Saxo Bank’s Frank Schleck did not start Thursday’s fourth stage at the Vuelta al País Vasco, but the former Amstel Gold Race champion is expected to race the Ardennes classics later this month.
The elder of the Schleck brothers survived a potentially dangerous fall in Wednesday’s stage when he crashed off the road and fell into a steep ravine.
Initially, team officials were worried that the banged-up Schleck might not be able to race the spring classics, where he is traditionally one of the top favorites for victory in the treble of races held in Belgium and Holland.
Schleck got the green light from doctors to compete in the hilly spring classics following a Wednesday night trip to a hospital in Vitoria, Spain.
“Frank is sore, but he will race Sunday here in Basque Country and he should fine for the classics,” Saxo Bank sport director Kim Andersen told VeloNews. “He has some stitches in the back of his head, but he did not have a concussion, so he should be OK.”
Schleck opted not to start Thursday’s demanding climbing stage, but will race in Sunday’s one-day Gran Premio de Amoribieta, also in Spain’s Basque Country.

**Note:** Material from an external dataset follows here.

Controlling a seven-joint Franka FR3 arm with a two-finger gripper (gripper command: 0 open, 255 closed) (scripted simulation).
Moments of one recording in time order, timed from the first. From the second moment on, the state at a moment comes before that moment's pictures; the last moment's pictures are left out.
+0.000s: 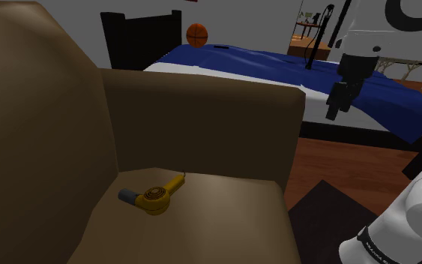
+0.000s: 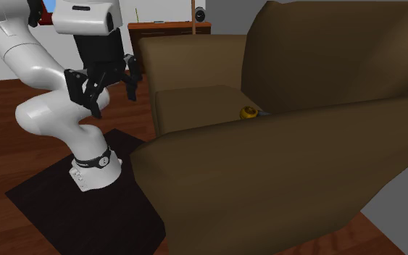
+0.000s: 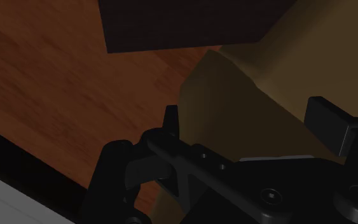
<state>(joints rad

Younger brother Andy Schleck said he watched in horror as his brother toppled off the road in what was an eery repeat of Frank Schleck’s harrowing crash at the 2008 Tour de Suisse.
“I was the only one who saw the crash. I didn’t know whether to stop or keep going to the finish line,” Andy Schleck told VeloNews. “I saw him go off the edge of the road and I didn’t know if he was going to be OK. The team car was already ahead so I had to find a race official to make sure that someone knew where he crashed. Luckily, I found out pretty quick he was OK.”
Frank Schleck also backed off statements that he made to VeloNews and posted on his Twitter site alleging that a rider from Francaise des Jeux took out his wheel and caused him to crash. Andy Schleck also identified FDJeux as the cause of the crash on a Twitter posting.
On Thursday morning, Frank Schleck apologized for making those comments, writing on his Twitter: “So, FDJ, I’m sorry it had nothing to do with you guys. It was silly to think (and) blame it on another rider.”
FDJeux officials angrily denied the Schleck brothers’ allegations and wrote to VeloNews a strong denial of the accusation.
“After discussions with management of Saxo Bank and M. Frank Schleck, no rider of the Francaise des Jeux cycling team is involved in the fall of Mr. Frank Schleck at the [third] stage of the Vuelta al País Vasco, contrary to comments of the latter,” the statement read. “FDJ riders found the incident in the peloton (sic), but in no case had altercations with Mr. Schleck, who erred in designating the rider involved.”
In another twist, Saxo Bank’s Andersen said Schleck’s crash might bode well for the coming days.
“Frank crashed in the Basque Country race the year he won the Amstel Gold Race,” he said. “So maybe it will work out again like that.”